We have applied rationally designed peptide anchors to a lipid bilayer interface in order to enhance the viability of a supported lipid membrane anchored to a substrate via polymer tethers. Our aim is to design these supramolecular complexes to enhance their stability and biological feasibility for the study of membrane proteins and their interactions. In current work, we employ alpha-helical peptides (K3A4L2A7L2A3K3) as anchoring molecules, where conjugation of the peptide with N-hydroxysuccinimide (NHS)-esters through amine-based coupling allows one to access a variety of chemistries for orthogonal modification.

These peptides partition within surfactant micelles, which function as in vitro models for interactions with the membrane.
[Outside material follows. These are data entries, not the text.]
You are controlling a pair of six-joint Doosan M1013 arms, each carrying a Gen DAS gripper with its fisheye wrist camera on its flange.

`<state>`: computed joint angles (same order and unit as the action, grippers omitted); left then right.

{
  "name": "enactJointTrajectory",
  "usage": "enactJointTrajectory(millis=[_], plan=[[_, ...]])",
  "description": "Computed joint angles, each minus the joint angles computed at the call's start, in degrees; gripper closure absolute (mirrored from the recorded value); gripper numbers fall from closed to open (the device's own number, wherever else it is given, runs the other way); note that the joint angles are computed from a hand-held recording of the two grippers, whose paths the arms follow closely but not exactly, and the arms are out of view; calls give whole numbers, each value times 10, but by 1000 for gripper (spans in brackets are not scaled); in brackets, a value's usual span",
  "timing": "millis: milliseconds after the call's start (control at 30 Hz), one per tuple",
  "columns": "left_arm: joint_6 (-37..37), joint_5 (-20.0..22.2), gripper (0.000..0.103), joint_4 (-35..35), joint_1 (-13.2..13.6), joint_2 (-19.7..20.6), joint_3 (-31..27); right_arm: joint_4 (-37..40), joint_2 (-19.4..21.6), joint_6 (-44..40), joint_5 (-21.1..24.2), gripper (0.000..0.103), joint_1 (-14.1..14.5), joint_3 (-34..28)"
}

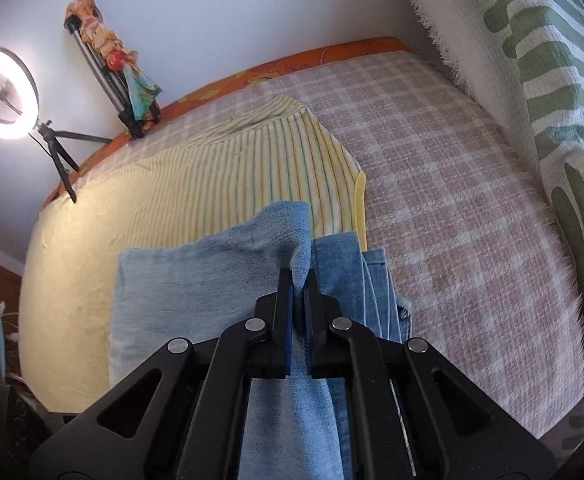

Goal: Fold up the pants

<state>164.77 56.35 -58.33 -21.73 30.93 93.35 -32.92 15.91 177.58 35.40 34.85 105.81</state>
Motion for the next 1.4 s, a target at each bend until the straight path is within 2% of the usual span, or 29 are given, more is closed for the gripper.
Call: enactJointTrajectory(millis=[267, 367, 467, 567, 667, 733, 800, 867, 1000, 1067, 1100, 1400], plan=[[26, -10, 65, -17, -7, -11, 25, -27, 9, 9, 0, 99, 2, 8], [47, -19, 62, -19, -9, -17, 34, -37, 7, 10, 25, 99, 10, 5], [33, -4, 61, -14, -7, -13, 29, -39, -5, 17, 43, 92, 20, 8], [20, 5, 58, -10, -7, -8, 21, -52, -33, 61, 11, 88, 32, 37], [17, 7, 58, -8, -7, -8, 21, -61, -57, 111, 2, 77, 54, 66], [6, 17, 58, -6, -6, -6, 16, -54, -73, 133, -24, 69, 64, 88], [-7, 27, 58, -2, -4, -5, 10, -37, -84, 142, -47, 69, 74, 108], [-11, 28, 58, 0, -4, -7, 9, -14, -85, 139, -49, 69, 83, 117], [-7, -2, 53, 14, -6, -21, 15, 31, -74, 109, -50, 69, 92, 118], [-1, -26, 53, 23, -9, -30, 22, 22, -65, 109, -36, 77, 99, 111], [4, -36, 53, 26, -10, -34, 25, 23, -61, 105, -31, 86, 101, 108], [22, -56, 53, 18, -7, -46, 33, -2, -43, 110, 19, 92, 123, 93]])
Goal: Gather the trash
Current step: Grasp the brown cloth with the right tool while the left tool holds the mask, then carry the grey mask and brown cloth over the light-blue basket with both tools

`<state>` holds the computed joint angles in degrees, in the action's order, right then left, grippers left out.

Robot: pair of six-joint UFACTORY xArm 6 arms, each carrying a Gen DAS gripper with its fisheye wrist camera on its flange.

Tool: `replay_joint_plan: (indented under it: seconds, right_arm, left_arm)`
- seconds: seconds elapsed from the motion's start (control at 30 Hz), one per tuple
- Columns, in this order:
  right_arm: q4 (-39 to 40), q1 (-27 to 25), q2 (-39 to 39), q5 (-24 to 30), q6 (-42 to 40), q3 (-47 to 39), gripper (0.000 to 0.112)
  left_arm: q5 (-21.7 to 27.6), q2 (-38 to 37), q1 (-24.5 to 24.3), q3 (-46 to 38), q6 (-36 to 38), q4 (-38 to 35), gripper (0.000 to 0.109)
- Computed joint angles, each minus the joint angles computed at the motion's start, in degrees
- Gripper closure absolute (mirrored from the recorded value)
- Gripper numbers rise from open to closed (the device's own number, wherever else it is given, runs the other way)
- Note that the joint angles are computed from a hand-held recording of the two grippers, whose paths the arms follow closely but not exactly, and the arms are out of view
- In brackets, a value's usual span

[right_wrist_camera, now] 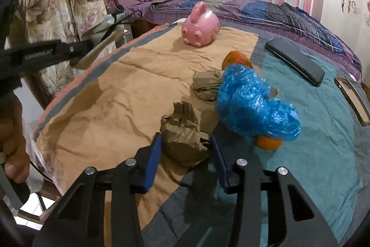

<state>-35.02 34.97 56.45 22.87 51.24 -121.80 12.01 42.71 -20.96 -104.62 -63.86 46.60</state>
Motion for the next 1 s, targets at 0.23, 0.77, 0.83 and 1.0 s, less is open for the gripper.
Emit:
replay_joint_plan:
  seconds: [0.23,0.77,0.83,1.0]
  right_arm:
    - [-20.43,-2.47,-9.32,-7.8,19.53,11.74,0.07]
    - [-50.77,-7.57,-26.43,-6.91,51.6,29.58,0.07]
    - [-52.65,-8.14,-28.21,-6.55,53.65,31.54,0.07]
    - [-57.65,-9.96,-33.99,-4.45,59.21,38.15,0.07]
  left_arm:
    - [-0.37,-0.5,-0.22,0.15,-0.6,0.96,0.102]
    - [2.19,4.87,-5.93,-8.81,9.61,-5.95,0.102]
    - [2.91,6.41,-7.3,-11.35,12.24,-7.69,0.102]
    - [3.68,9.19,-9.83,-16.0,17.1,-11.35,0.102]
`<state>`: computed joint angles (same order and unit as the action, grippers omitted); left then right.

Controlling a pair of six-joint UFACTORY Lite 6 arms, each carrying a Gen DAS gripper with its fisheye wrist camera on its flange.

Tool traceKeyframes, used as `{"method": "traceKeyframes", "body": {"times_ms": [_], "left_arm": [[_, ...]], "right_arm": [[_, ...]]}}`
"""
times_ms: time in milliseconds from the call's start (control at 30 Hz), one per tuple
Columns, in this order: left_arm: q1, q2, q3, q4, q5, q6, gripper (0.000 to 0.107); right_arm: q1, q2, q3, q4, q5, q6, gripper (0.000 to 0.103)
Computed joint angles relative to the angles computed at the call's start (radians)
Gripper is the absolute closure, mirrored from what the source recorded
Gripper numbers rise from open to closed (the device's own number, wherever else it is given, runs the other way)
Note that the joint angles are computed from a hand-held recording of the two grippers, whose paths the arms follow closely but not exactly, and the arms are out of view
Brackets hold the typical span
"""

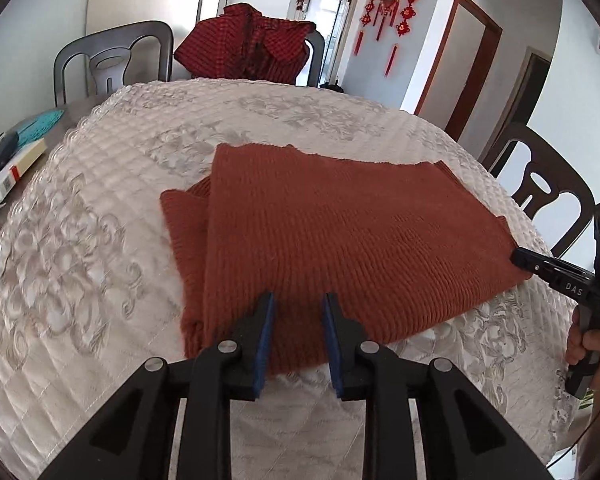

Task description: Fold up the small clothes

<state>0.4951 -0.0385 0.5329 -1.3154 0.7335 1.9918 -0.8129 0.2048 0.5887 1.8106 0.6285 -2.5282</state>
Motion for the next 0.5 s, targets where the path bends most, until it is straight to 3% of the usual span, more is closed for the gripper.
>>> {"method": "traceKeyframes", "body": {"times_ms": [200,333,433,500], "left_arm": [[-0.019,-0.154,-0.09,0.0,-0.002,-0.026,0.08],[-0.114,-0.262,-0.144,0.014,0.037,-0.103,0.08],[-0.251,-0.245,-0.162,-0.028,-0.024,-0.125,0.08],[-0.346,-0.193,-0.164,-0.082,-0.129,-0.119,0.08]], "right_arm": [[0.034,-0.124,-0.124,0.091,-0.023,-0.094,0.081],[0.101,-0.234,-0.225,0.038,0.023,-0.069,0.081],[0.211,-0.241,-0.27,0.147,0.003,-0.164,0.081],[0.301,-0.162,-0.236,0.25,-0.07,-0.22,0.081]]}}
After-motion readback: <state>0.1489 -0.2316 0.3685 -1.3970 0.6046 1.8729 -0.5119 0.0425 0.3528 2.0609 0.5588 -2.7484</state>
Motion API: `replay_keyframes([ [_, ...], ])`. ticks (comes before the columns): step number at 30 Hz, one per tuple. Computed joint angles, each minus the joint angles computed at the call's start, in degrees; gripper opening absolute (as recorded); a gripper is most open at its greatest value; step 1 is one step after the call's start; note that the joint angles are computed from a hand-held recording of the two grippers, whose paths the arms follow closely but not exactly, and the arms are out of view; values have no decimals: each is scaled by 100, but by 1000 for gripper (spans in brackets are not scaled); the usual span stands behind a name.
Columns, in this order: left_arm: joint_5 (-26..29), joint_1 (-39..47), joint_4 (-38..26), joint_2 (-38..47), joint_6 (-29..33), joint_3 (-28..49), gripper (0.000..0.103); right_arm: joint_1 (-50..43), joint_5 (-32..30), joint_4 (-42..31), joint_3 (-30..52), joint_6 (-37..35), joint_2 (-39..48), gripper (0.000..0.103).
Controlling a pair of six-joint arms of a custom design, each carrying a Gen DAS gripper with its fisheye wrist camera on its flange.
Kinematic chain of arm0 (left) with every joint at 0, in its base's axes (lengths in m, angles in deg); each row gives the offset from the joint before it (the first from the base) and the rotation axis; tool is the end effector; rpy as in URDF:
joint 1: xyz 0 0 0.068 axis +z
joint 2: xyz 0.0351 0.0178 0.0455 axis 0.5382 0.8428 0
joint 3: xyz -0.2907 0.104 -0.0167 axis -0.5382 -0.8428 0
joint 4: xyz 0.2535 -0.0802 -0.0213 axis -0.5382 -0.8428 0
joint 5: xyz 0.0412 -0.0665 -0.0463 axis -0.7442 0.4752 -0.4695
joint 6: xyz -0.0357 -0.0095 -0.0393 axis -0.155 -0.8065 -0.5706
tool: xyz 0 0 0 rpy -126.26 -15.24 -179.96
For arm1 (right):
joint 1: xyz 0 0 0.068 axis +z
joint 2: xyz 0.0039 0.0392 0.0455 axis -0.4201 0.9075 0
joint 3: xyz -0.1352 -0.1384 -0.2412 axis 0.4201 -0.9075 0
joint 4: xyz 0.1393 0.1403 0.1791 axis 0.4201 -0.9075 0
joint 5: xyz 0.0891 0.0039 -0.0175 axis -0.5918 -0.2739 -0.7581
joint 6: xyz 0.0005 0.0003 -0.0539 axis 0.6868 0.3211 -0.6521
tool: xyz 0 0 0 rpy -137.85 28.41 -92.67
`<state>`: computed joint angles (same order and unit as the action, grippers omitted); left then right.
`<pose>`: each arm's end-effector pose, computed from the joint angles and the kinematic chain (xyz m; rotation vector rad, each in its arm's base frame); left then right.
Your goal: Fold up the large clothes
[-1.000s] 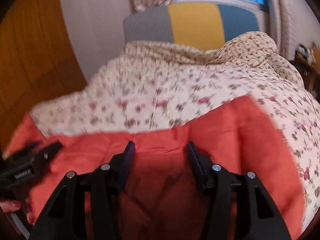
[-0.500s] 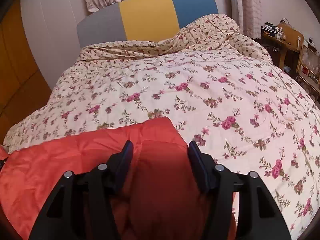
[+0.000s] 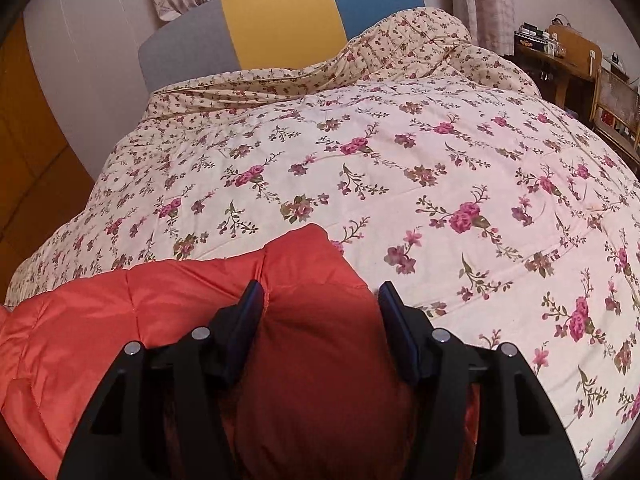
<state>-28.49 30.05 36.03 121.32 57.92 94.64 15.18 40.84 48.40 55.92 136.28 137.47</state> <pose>0.4461 -0.0325 0.1598 0.3023 2.4364 -0.4461 0.1855 0.1255 0.1595 1.0289 2.1568 -0.1079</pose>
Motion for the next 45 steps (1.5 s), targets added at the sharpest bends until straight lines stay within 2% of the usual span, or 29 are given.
replay_keyframes([
  [3, -97, 11, 74, -156, -4, -164, 100, 88, 86, -69, 4, 119, -18, 63],
  [4, -202, 24, 142, -307, -7, -325, 100, 136, 100, -219, 47, 231, -45, 67],
  [6, -193, 126, 289, -645, 28, -662, 100, 388, 221, -835, 232, 733, -120, 67],
  [9, 398, 478, 792, -1337, -63, -1441, 100, 1251, 648, -1753, 499, 1892, -329, 68],
  [12, 902, 802, 872, -1914, -14, -2017, 100, 2215, 1007, -2948, 1146, 3052, -45, 68],
  [14, 1211, 992, 1283, -2393, -42, -2614, 100, 2748, 1348, -3261, 1438, 3480, 169, 66],
  [16, 1257, 1017, 1606, -2752, 74, -3051, 100, 3050, 1569, -2910, 1692, 3096, 407, 61],
  [19, 1087, 933, 1803, -3051, 345, -3470, 100, 2996, 1368, -2460, 2193, 1967, 1020, 55],
  [21, 1124, 862, 1287, -2920, 772, -3355, 100, 2728, 867, -2465, 2570, 1398, 1560, 55],
  [22, 976, 788, 939, -2812, 988, -3254, 100, 2631, 725, -2366, 2630, 1160, 1738, 56],
  [25, 1253, 1021, 898, -2862, 1057, -3434, 100, 2598, 747, -2190, 2585, 989, 1849, 56],
  [28, 1475, 1272, 681, -2972, 1205, -3491, 100, 2697, 727, -2256, 2570, 1187, 1704, 56],
  [30, 1580, 1442, 536, -3088, 1306, -3555, 100, 2946, 843, -2341, 2531, 1698, 1585, 56],
  [33, 1800, 1803, 304, -3218, 1450, -3572, 100, 3426, 975, -2970, 2759, 2637, 1653, 56],
  [36, 1907, 2202, 319, -3384, 1567, -3698, 100, 3830, 976, -3444, 3059, 3114, 1775, 57],
  [39, 2000, 2428, 0, -3500, 1932, -3691, 100, 4168, 1004, -3930, 3464, 3598, 2041, 56],
  [40, 2003, 2496, -55, -3554, 2002, -3706, 100, 4274, 989, -4062, 3590, 3739, 2132, 54],
  [41, 1996, 2570, -110, -3598, 2050, -3722, 100, 4344, 986, -4083, 3648, 3793, 2177, 46],
  [45, 2164, 2957, -540, -3552, 2230, -3663, 100, 4481, 988, -4063, 4014, 3623, 2438, 29],
])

Moreover, the secondary structure of peptide within these micelles is characterized with circular dichroism. Lateral fluidity of the fluorescently tagged peptide is analyzed via fluorescence imaging microscopy (Confocal Microscopy) and quantified using fluorescence recovery after photobleaching (FRAP) techniques. Lastly, we inspect the peptide-based anchor in detail via Nuclear Magnetic Resonance (NMR), which will supply data to evaluate the structural properties of the anchor within the bilayer. Variations in the peptide sequence allow us to rationally investigate the influence of sequence on peptide anchor stability.